この作品は将来と、過去の自分への、いまの私への賭けです。
そしてできたら、時間をかけても実際に、私が過ごした田舎のように街の中だけで、でもそこが世界の全てだったロケ地で、実際に中学生の子供達が、成長するのを付き合いながら撮影がしたいです。作品の中のために合わせるというよりでなく、生きてる人に沿って撮りたいです。それが一番正直に、「人が生きている」ことだと思うからです。

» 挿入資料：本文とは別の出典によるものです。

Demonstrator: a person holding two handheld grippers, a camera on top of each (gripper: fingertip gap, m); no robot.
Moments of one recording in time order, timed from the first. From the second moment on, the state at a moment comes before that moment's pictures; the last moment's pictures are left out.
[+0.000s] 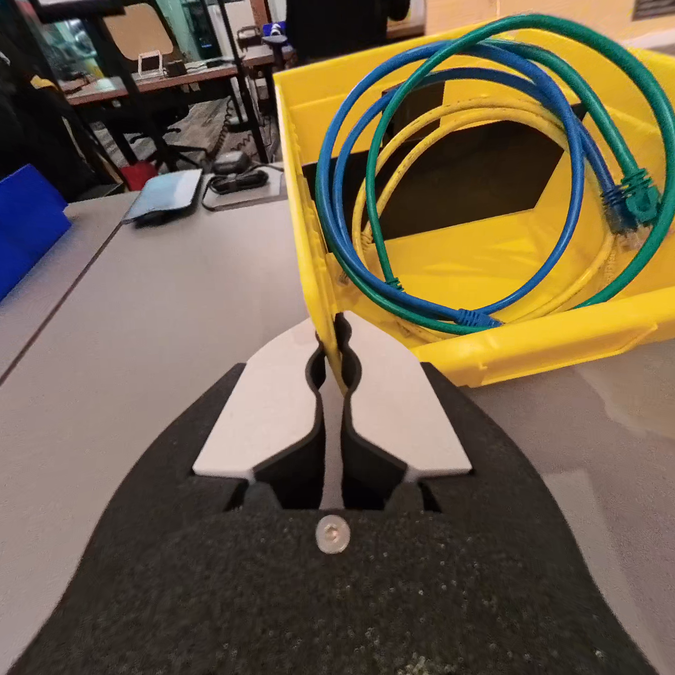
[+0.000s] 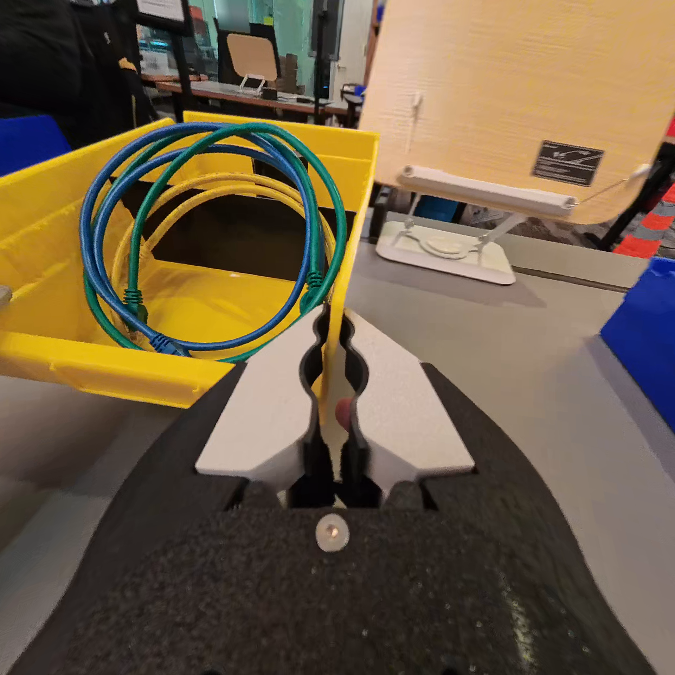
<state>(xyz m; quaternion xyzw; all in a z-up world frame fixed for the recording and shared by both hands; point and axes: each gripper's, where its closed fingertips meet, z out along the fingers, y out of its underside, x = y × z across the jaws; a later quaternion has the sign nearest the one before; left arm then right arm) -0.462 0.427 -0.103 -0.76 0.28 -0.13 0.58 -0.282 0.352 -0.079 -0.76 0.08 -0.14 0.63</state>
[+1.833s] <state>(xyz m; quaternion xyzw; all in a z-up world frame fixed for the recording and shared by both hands) -0.390 0.316 -0.128 -0.77 0.29 -0.25 0.50 0.030 0.118 -0.125 -0.77 0.23 0.00 0.60</state>
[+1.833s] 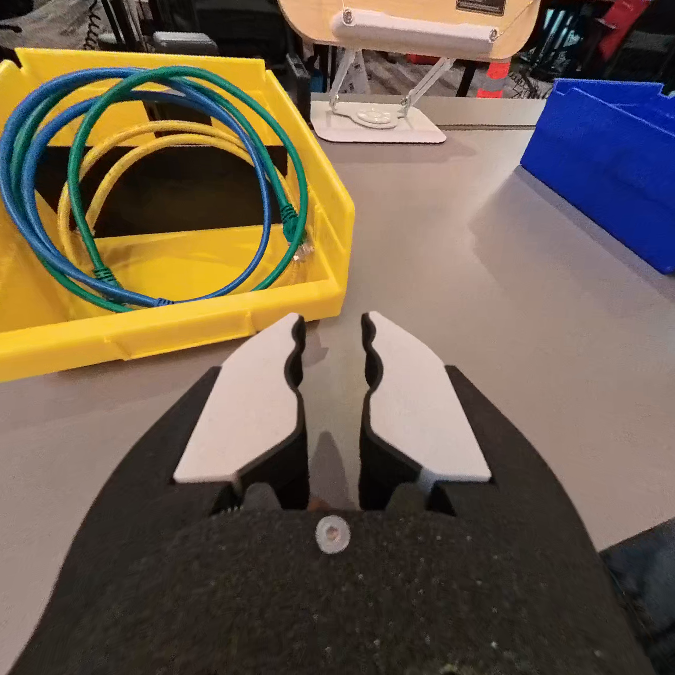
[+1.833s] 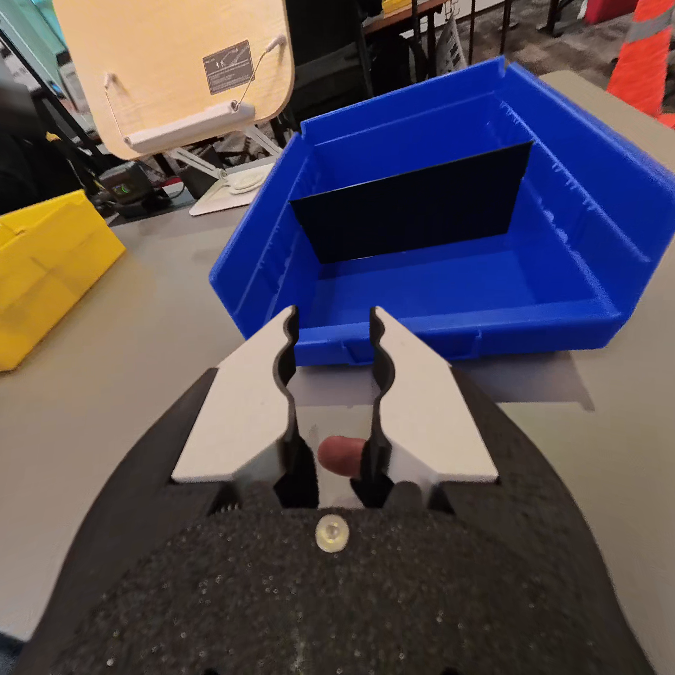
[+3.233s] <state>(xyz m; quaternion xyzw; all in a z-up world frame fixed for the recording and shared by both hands) -0.396 0.327 -0.164 -0.82 0.30 -0.17 0.46 -0.001 0.128 -0.128 -0.78 0.17 -0.01 0.60</state>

子供たち、役者さんは映像のワークショップを1年やって探してきた素人の子達です。プロではないけど、1年かけて出会って、10年かけて私が肯定したいと思う子達です。
また、デジタル媒体と違って、進化し続けるのもではなく、どんなに時がたっても変わらず「なまもの」を「なまもの」で、ずっと形に保管していてくれる、フィルムのあり方に共感していると思う作品なので、フィルムで撮れたらいいなあと思っています。
時間やお金や手間はかかるかもしれません。でもお金や賞が欲しいわけでもなければ、何かを変えたいわけでもありません。私が生きるために撮りたいです。
2021年1月 塚田万理奈
特筆すべきは、10年間16mmフィルムで撮影するということ。近年の日本映画では『永い言い訳』(西川美和監督)、『月夜釜合戦』(佐藤零郎監督)、『やまぶき』(山崎樹一郎監督)などが16mmフィルムで撮影されているが、どの作品も時を超えて生き続ける作品の魂が16mmフィルムに焼き付けられている。難しい挑戦ではあるが、
「デジタルと違い進化し続けるのもではなく、どんなに時がたっても変わらず「なまもの」であり続けるフィルムのあり方に私たちは共感しており、この作品にはフィルムがふさわしいと思っています」
クラウドファンディング実施期間中には、塚田監督の過去作や、他の監督の作品のオンライン上映会やトークイベントを開催予定だ。『刻』と同じ手法で撮影されたパイロット版『満月』もリターン特典として鑑賞可能だ(2万円以上)。神戸を舞台に地元に住む演技未経験者との半年に及ぶ即興演技ワークショップを経てトータル2年をかけて完成させ、公開から5年経った今でもファンを増やし続けている濱口竜介監督『ハッピーアワー』のように、演者となる学生たちと時間をかけて信頼関係を深め、その成長をフィルムに焼き付ける『刻』は途方もない可能性を秘めている。ぜひ、このチャレンジに参加し、その行方を見守ってほしい。